OPFsemble: An Ensemble Pruning Approach via Optimum-Path Forest

Danilo Samuel Jodas, Leandro Aparecido Passos, Douglas Rodrigues, Thiago José Lucas, Kelton Augusto Pontara da Costa, João Paulo Papa

Published: 01 Jan 2023, Last Modified: 13 Nov 2024IWSSIP 2023EveryoneRevisionsBibTeXCC BY-SA 4.0

Abstract: One of the main drawbacks of classification and machine learning algorithms is selecting the learning models that best fit the problem domain. A common approach to tackle this issue comprises ensemble learning, i.e., several different models are employed to solve a given task, and the output consists of a pool of these models’ outcomes. Nevertheless, such an approach is computationally costly and demands a strategy to prune similar models and keep the variability in the results. A general solution comprises clustering algorithms, which, on the other hand, usually require prior knowledge of the problem to estimate the number of clusters. This paper proposes the OPFsemble, an Optimum-Path Forest (OPF) ensemble pruning approach that uses the unsupervised OPF to select the most representative classifiers while maintaining diversity.
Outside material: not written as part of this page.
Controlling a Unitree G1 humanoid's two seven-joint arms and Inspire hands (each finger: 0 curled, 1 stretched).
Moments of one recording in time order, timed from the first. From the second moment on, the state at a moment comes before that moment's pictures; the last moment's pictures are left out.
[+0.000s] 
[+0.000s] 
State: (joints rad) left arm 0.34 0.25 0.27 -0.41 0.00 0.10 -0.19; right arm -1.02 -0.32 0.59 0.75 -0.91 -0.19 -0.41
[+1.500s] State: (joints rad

It also proposes five variants of pruning to select the most representative classifiers and combine the final predictions. The proposed approach is compared against several aggregation methods for the ensemble process. Experiments conducted over twelve datasets show the OPFsemble provides the best scores and even statistical similarity with the baseline ensemble approaches.